→ **ASSIGNMENT**: Whenever a line in the data holds the string "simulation", pull that line out.

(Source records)
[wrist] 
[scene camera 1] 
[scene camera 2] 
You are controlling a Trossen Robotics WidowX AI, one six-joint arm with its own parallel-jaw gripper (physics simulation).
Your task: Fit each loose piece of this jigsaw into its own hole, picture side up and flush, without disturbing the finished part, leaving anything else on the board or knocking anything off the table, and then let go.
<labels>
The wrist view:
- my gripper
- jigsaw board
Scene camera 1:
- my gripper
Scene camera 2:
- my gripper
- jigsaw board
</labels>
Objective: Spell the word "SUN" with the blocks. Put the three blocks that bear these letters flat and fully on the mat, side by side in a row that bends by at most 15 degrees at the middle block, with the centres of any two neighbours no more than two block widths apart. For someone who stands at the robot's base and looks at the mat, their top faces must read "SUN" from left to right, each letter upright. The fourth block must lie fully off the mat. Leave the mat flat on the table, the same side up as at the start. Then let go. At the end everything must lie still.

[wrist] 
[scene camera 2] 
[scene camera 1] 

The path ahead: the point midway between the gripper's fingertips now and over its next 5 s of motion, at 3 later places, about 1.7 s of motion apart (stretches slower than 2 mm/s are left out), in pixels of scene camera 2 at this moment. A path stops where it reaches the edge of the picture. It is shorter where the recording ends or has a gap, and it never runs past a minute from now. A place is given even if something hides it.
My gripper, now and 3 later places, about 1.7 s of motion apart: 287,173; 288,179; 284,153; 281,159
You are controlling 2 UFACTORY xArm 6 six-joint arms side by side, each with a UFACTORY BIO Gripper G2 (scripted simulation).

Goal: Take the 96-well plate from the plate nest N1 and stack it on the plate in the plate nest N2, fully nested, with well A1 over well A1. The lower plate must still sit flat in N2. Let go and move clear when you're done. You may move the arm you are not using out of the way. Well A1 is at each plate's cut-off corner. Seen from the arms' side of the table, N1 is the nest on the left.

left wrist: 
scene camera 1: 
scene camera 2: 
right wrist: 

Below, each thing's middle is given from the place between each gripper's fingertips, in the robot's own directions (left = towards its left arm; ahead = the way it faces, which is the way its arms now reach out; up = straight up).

→ **WRITTEN REPLY**:
You are controlling a Trossen Robotics WidowX AI, one six-joint arm with its own parallel-jaw gripper (physics simulation).
You are controlling 2 UFACTORY xArm 6 six-joint arms side by side, each with a UFACTORY BIO Gripper G2 (scripted simulation).

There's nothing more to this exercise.